[Exercise requirements]:
Copy out the whole listing below exactly.

[Source records]:

────────────────

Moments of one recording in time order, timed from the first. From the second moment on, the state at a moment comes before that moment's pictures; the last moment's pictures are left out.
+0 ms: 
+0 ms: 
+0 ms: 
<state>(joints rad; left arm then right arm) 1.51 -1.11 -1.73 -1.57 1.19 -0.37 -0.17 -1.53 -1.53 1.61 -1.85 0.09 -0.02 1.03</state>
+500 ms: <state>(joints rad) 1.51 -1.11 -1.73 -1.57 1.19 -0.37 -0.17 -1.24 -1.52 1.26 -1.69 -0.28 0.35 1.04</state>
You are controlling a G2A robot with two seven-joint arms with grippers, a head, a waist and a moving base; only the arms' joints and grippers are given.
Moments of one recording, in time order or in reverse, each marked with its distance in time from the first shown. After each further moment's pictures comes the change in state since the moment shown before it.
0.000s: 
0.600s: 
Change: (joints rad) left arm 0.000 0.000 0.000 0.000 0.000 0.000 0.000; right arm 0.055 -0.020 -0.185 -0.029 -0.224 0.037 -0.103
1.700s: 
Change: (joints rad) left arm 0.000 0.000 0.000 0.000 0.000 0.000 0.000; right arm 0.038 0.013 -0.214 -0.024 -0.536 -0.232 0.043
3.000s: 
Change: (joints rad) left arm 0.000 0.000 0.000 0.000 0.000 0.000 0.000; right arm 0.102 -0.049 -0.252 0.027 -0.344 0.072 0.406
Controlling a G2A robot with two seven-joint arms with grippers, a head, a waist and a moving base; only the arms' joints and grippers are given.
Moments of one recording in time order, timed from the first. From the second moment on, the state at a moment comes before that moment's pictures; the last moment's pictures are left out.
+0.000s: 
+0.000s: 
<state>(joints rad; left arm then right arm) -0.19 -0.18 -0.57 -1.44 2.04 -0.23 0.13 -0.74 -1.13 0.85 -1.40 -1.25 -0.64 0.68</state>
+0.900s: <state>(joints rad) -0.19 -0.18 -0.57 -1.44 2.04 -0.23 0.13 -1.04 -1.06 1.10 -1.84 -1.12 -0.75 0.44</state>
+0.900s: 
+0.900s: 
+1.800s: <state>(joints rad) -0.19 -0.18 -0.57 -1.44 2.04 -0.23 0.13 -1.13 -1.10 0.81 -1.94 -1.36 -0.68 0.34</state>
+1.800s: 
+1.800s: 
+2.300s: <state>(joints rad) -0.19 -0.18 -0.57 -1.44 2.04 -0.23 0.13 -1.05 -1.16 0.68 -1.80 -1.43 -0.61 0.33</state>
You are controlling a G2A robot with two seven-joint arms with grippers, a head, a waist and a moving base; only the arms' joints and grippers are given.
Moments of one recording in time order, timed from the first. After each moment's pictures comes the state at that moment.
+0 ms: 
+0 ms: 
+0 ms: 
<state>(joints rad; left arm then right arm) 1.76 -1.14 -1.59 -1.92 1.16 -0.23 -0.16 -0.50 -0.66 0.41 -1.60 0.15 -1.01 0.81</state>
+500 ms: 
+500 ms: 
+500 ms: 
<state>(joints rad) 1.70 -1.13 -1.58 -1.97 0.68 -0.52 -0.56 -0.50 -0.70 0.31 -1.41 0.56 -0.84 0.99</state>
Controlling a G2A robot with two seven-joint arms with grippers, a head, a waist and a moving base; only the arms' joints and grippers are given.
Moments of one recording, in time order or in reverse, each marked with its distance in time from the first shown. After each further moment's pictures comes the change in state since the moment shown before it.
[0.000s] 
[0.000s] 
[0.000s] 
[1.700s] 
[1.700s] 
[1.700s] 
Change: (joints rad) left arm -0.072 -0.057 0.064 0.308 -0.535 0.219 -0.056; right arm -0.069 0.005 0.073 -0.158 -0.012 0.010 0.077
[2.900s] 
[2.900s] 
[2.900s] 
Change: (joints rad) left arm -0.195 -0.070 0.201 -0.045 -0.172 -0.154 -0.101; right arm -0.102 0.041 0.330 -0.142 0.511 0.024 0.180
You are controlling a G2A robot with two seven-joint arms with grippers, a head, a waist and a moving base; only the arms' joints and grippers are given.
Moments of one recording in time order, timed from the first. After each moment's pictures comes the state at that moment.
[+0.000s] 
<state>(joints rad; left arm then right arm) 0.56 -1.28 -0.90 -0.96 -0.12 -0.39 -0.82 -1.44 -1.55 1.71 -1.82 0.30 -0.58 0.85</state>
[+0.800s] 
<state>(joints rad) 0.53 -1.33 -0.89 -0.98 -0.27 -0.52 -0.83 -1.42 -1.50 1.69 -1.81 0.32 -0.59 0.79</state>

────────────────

[Result]:
Moments of one recording in time order, timed from the first. From the second moment on, the state at a moment comes before that moment's pictures; the last moment's pictures are left out.
+0 ms: 
+0 ms: 
+0 ms: 
<state>(joints rad; left arm then right arm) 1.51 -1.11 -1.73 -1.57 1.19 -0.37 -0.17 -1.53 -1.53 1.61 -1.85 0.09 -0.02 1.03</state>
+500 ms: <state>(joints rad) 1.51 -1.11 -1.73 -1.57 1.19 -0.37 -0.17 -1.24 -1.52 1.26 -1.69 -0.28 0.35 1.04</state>
You are controlling a G2A robot with two seven-joint arms with grippers, a head, a waist and a moving base; only the arms' joints and grippers are given.
Moments of one recording, in time order or in reverse, each marked with its distance in time from the first shown. After each further moment's pictures comes the change in state since the moment shown before it.
0.000s: 
0.600s: 
Change: (joints rad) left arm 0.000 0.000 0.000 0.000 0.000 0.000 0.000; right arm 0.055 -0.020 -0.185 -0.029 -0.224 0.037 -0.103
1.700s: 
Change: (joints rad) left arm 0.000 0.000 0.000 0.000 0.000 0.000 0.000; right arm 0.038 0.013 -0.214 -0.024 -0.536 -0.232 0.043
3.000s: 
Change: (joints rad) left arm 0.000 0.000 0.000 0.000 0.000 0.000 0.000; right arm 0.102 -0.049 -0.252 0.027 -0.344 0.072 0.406
Controlling a G2A robot with two seven-joint arms with grippers, a head, a waist and a moving base; only the arms' joints and grippers are given.
Moments of one recording in time order, timed from the first. From the second moment on, the state at a moment comes before that moment's pictures; the last moment's pictures are left out.
+0.000s: 
+0.000s: 
<state>(joints rad; left arm then right arm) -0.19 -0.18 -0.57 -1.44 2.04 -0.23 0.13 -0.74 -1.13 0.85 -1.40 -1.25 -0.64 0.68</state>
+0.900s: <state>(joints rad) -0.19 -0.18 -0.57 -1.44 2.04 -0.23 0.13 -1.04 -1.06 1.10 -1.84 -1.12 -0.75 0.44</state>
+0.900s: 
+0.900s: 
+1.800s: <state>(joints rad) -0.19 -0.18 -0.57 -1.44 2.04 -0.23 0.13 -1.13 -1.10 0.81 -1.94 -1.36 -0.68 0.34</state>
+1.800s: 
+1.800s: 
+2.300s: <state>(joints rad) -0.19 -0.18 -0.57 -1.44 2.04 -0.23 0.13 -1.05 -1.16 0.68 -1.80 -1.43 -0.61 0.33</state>
You are controlling a G2A robot with two seven-joint arms with grippers, a head, a waist and a moving base; only the arms' joints and grippers are given.
Moments of one recording in time order, timed from the first. After each moment's pictures comes the state at that moment.
+0 ms: 
+0 ms: 
+0 ms: 
<state>(joints rad; left arm then right arm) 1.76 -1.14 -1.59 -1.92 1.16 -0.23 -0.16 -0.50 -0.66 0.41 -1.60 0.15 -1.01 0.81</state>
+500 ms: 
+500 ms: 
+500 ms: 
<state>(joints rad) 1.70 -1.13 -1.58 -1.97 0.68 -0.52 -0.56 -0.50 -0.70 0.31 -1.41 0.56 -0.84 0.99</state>
Controlling a G2A robot with two seven-joint arms with grippers, a head, a waist and a moving base; only the arms' joints and grippers are given.
Moments of one recording, in time order or in reverse, each marked with its distance in time from the first shown. After each further moment's pictures comes the change in state since the moment shown before it.
[0.000s] 
[0.000s] 
[0.000s] 
[1.700s] 
[1.700s] 
[1.700s] 
Change: (joints rad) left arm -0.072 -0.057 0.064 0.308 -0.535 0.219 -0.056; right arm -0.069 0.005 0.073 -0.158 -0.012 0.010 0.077
[2.900s] 
[2.900s] 
[2.900s] 
Change: (joints rad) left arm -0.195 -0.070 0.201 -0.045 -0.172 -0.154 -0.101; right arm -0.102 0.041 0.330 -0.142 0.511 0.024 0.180
You are controlling a G2A robot with two seven-joint arms with grippers, a head, a waist and a moving base; only the arms' joints and grippers are given.
Moments of one recording in time order, timed from the first. After each moment's pictures comes the state at that moment.
[+0.000s] 
<state>(joints rad; left arm then right arm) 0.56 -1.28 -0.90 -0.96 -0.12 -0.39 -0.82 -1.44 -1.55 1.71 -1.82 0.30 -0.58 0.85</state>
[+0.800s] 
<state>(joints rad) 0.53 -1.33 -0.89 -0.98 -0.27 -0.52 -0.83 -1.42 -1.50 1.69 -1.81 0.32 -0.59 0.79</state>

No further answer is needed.